> _INSTRUCTIONS TO FOLLOW_
The records should be copied out again with no alteration.

> _SUPPLIED RECORDS_
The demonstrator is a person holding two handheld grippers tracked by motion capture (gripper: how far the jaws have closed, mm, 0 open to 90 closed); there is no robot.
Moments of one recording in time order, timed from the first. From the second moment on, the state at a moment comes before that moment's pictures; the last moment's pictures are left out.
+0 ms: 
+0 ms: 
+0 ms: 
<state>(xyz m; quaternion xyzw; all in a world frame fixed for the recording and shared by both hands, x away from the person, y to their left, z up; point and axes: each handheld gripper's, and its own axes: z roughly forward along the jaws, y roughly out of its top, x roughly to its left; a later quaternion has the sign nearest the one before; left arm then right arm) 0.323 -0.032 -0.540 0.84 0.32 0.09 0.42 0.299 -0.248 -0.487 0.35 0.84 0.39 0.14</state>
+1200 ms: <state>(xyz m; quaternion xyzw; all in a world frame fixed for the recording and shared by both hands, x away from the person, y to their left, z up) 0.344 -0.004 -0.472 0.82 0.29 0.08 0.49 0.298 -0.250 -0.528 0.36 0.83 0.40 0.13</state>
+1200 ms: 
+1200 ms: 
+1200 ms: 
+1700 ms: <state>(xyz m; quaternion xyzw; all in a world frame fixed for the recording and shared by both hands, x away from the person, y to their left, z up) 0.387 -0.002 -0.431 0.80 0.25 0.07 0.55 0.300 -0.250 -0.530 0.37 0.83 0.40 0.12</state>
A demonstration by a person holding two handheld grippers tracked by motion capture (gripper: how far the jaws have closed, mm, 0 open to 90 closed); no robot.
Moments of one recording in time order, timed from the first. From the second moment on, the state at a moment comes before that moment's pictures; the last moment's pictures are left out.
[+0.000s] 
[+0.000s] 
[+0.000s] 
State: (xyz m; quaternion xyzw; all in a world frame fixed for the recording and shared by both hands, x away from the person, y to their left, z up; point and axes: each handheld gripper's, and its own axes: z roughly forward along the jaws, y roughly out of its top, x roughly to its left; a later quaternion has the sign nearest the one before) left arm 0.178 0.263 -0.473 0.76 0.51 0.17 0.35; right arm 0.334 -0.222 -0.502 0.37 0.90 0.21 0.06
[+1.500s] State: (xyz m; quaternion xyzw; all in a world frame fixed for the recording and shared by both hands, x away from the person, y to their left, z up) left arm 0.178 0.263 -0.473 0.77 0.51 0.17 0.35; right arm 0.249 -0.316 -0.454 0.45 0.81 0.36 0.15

> _REPLY_
The demonstrator is a person holding two handheld grippers tracked by motion capture (gripper: how far the jaws have closed, mm, 0 open to 90 closed); there is no robot.
Moments of one recording in time order, timed from the first. From the second moment on, the state at a moment comes before that moment's pictures; the last moment's pictures are left out.
+0 ms: 
+0 ms: 
+0 ms: 
<state>(xyz m; quaternion xyzw; all in a world frame fixed for the recording and shared by both hands, x away from the person, y to their left, z up; point and axes: each handheld gripper's, and its own axes: z roughly forward along the jaws, y roughly out of its top, x roughly to its left; a later quaternion has the sign nearest the one before; left arm then right arm) 0.323 -0.032 -0.540 0.84 0.32 0.09 0.42 0.299 -0.248 -0.487 0.35 0.84 0.39 0.14</state>
+1200 ms: <state>(xyz m; quaternion xyzw; all in a world frame fixed for the recording and shared by both hands, x away from the person, y to their left, z up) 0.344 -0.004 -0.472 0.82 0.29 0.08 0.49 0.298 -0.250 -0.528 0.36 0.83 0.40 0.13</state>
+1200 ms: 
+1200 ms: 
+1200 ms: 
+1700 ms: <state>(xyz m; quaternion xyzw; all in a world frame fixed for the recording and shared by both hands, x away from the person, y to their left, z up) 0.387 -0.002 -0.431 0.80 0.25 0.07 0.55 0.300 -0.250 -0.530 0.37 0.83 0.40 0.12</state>
A demonstration by a person holding two handheld grippers tracked by motion capture (gripper: how far the jaws have closed, mm, 0 open to 90 closed); no robot.
Moments of one recording in time order, timed from the first. From the second moment on, the state at a moment comes before that moment's pictures; the last moment's pictures are left out.
[+0.000s] 
[+0.000s] 
[+0.000s] 
State: (xyz m; quaternion xyzw; all in a world frame fixed for the recording and shared by both hands, x away from the person, y to their left, z up; point and axes: each handheld gripper's, and its own axes: z roughly forward along the jaws, y roughly out of its top, x roughly to its left; a later quaternion has the sign nearest the one before) left arm 0.178 0.263 -0.473 0.76 0.51 0.17 0.35; right arm 0.334 -0.222 -0.502 0.37 0.90 0.21 0.06
[+1.500s] State: (xyz m; quaternion xyzw; all in a world frame fixed for the recording and shared by both hands, x away from the person, y to their left, z up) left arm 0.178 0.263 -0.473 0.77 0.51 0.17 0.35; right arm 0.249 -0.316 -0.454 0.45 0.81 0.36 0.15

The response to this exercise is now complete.